Task details: Each line of the material below that holds the word "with" needs to be copied.

Data:
+++++

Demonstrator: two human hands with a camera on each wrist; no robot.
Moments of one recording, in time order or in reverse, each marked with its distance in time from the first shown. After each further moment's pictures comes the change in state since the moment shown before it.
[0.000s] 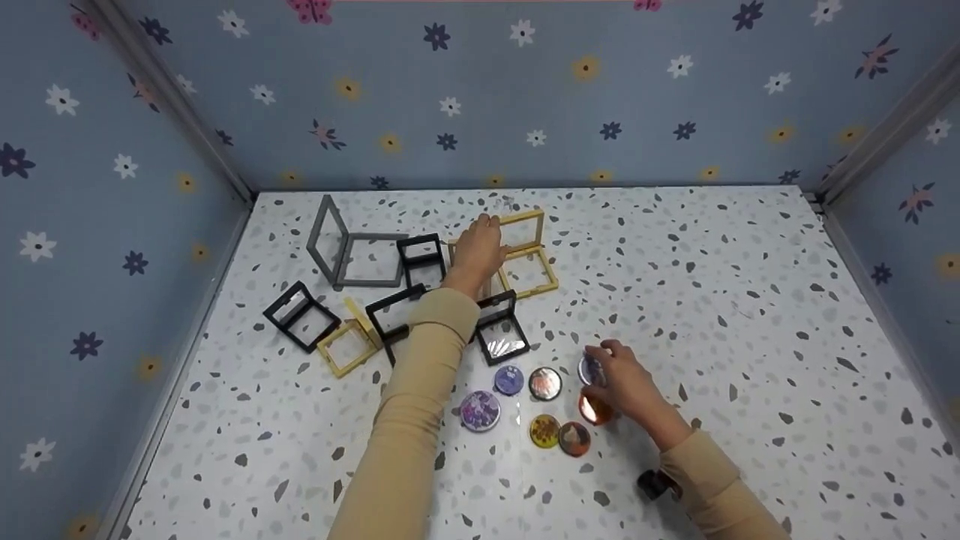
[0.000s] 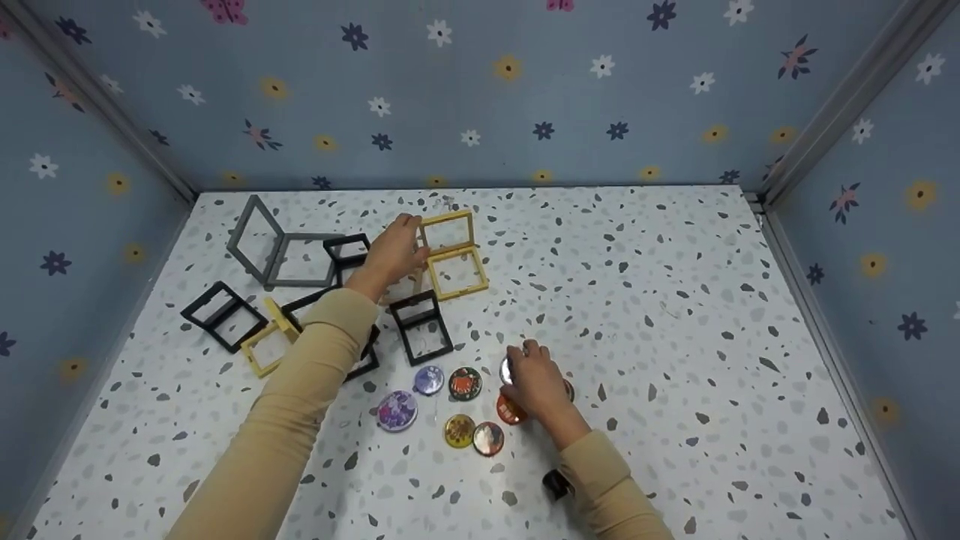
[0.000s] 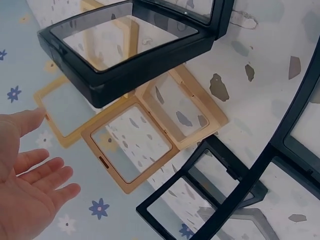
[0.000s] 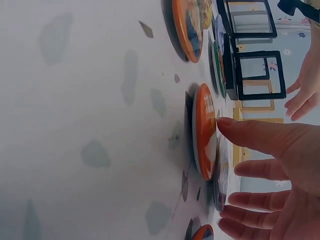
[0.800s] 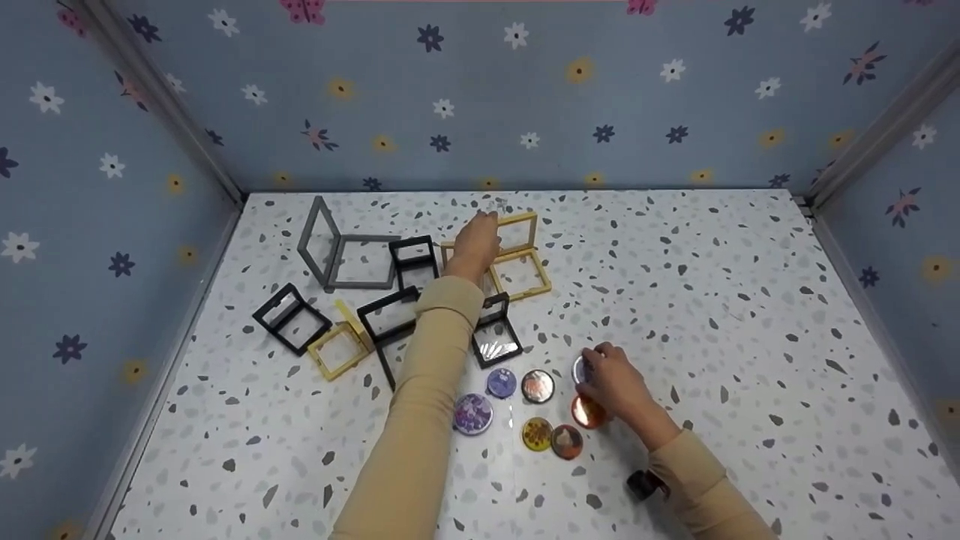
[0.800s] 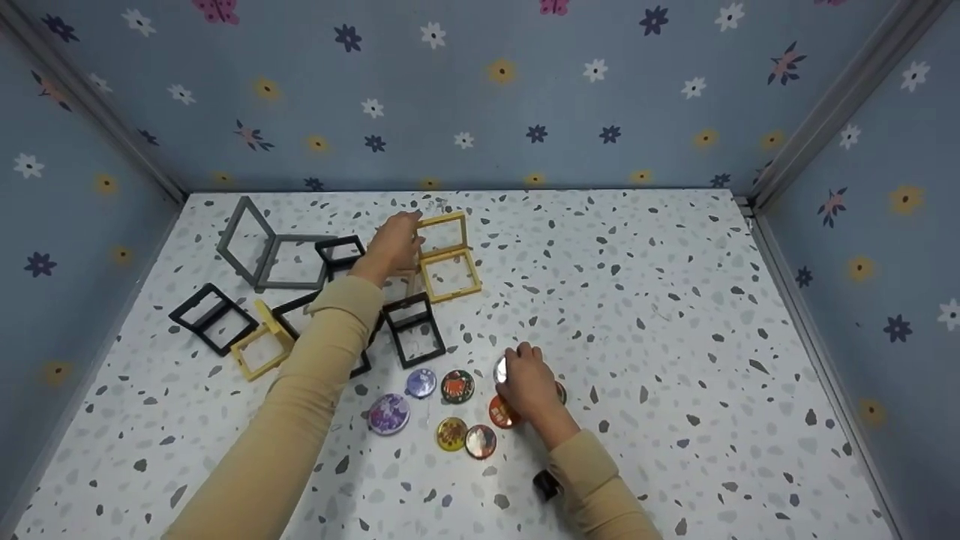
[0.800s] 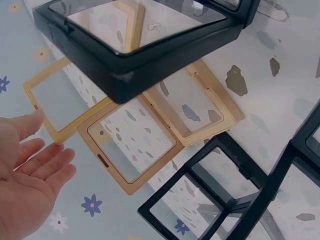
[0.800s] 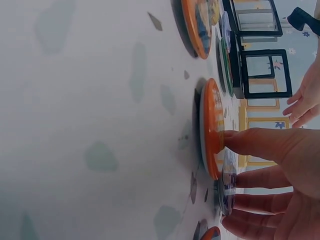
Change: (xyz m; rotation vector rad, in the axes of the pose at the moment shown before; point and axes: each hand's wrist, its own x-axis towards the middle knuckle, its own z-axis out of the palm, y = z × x) left_hand 0.019 0.003 0.000 -0.137 -0.040 -0.043; right_hand 0.006 0.001 0.003 -0.085 0.021 0.004
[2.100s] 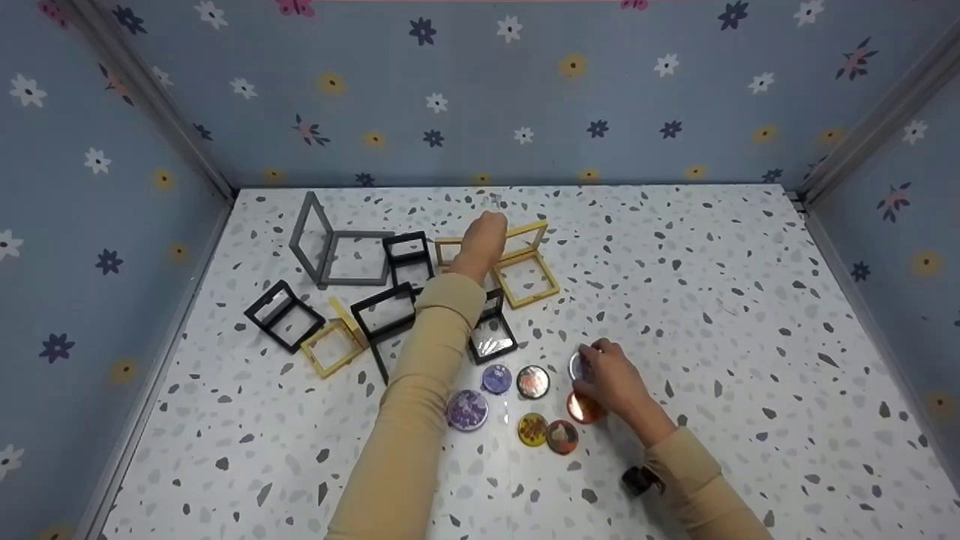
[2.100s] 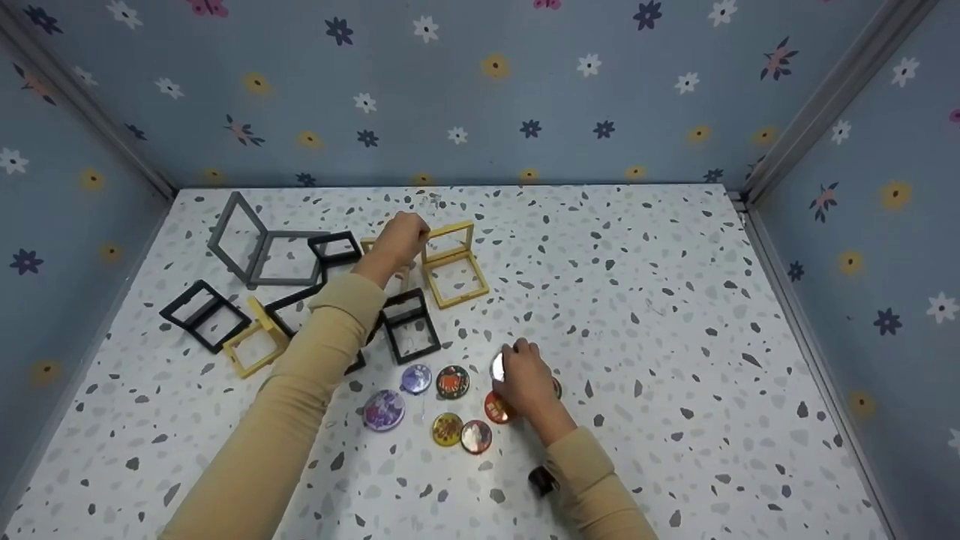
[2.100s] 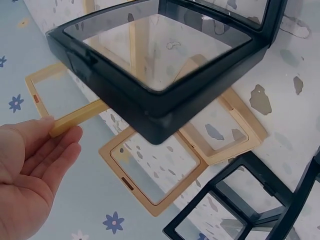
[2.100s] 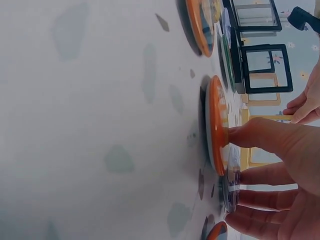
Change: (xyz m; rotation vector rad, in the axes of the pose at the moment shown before) left_hand 0.002 0.016 0.005 0.006 -0.003 0.082; right_hand -0.001 0.003 0.001 0.022 0.042 -0.012
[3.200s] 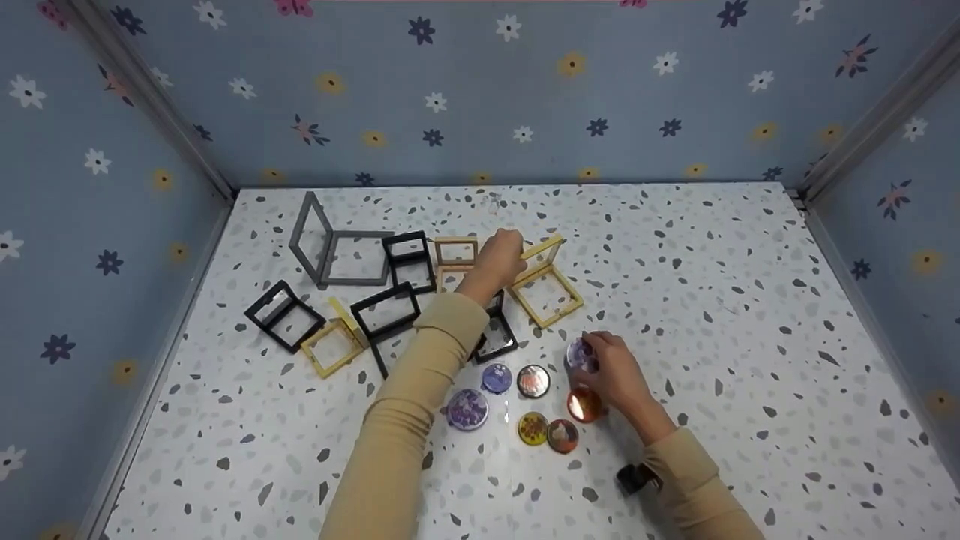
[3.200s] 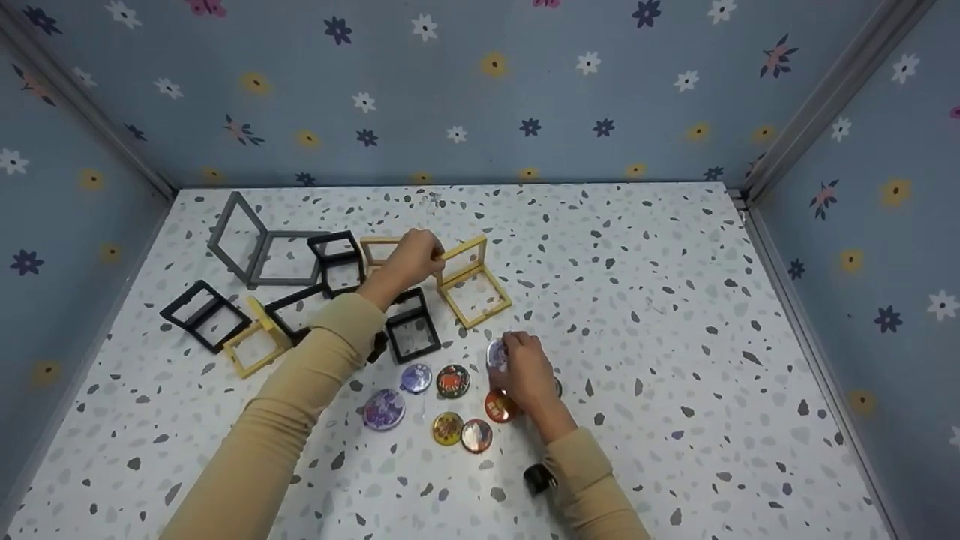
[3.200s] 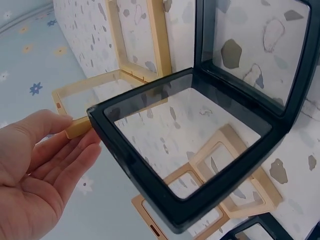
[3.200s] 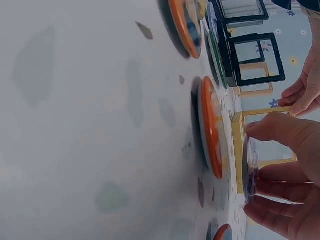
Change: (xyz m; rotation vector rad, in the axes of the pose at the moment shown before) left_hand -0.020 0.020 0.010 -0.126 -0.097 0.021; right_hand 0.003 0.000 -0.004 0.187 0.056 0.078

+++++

Exercise answer:
Demonstrator: two human hands with a camera on each wrist; no robot.
Moments of one recording, in time order or in reverse, each marked with its distance in time from the first shown. After each further moment's pictures comes the change in state since the moment shown before it.

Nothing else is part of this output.